▶ _ACTIVITY_
Return the lines of the data below, from the one containing "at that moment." through the very last, exactly and with both ends included; no pictures.

▶ _SUPPLIED INFORMATION_

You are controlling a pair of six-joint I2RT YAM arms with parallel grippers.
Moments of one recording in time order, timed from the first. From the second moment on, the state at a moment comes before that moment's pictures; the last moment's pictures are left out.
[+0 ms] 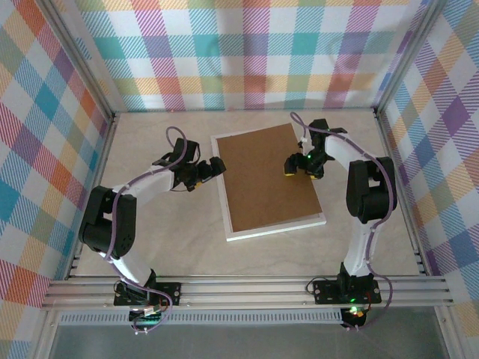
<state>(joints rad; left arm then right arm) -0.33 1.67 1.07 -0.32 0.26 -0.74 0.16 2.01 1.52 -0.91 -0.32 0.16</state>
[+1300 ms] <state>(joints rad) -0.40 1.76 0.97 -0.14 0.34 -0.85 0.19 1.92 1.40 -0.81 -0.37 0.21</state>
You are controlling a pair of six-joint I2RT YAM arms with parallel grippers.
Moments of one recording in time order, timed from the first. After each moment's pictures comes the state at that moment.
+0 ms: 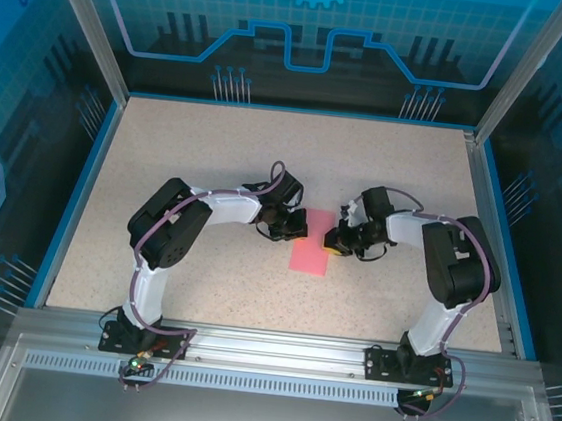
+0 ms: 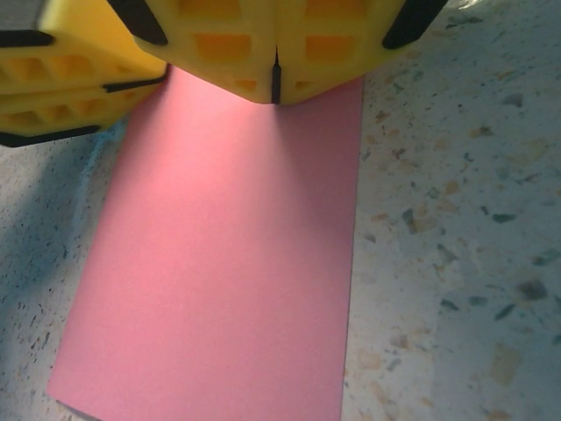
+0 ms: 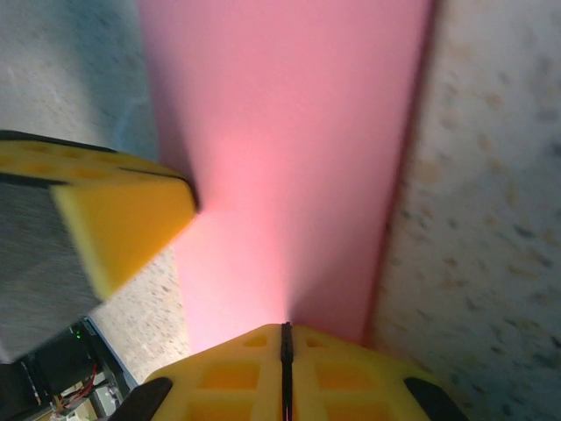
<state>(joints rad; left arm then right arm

▶ _ANSWER TO THIS EXERCISE_
Moments of one recording in time order, timed from the first. After each moment's pictures comes the state at that moment.
+0 ms: 
+0 ms: 
+0 ms: 
<state>(joints rad; left arm then right arm

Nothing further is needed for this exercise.